# What is required
Which lines in the data below contain the word "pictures"? Return each of them.

# Data for analysis
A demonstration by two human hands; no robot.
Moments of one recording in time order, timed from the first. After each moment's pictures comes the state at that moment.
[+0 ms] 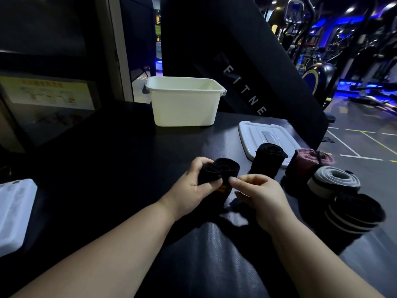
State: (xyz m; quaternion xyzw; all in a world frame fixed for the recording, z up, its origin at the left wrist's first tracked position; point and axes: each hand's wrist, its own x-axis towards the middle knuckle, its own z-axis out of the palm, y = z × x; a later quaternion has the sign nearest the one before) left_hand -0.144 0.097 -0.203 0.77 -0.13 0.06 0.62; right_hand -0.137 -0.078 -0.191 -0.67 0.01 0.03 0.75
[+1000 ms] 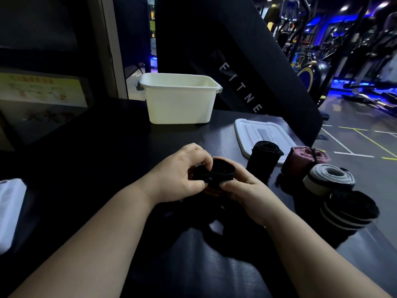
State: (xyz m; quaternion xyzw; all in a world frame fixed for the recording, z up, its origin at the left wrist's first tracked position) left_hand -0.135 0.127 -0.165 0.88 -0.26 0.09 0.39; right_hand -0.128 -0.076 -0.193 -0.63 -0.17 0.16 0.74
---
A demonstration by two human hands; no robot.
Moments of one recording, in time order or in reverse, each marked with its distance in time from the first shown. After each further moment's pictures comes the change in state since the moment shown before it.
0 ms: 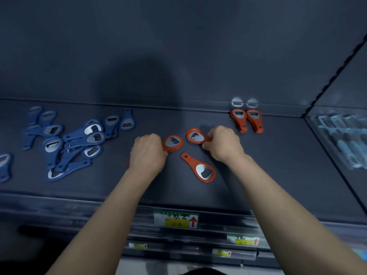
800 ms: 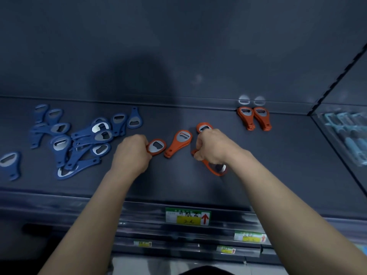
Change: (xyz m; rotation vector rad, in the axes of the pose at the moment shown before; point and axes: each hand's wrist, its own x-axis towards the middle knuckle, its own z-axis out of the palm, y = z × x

# Answer section
Moments of one recording in time order, timed from the first. After each moment's pictures comes the state at that moment.
Moments of one recording, in time order or in reverse, each marked with its distance in time from the first shown. After each further moment's pictures comes the change in state since the moment shown before it.

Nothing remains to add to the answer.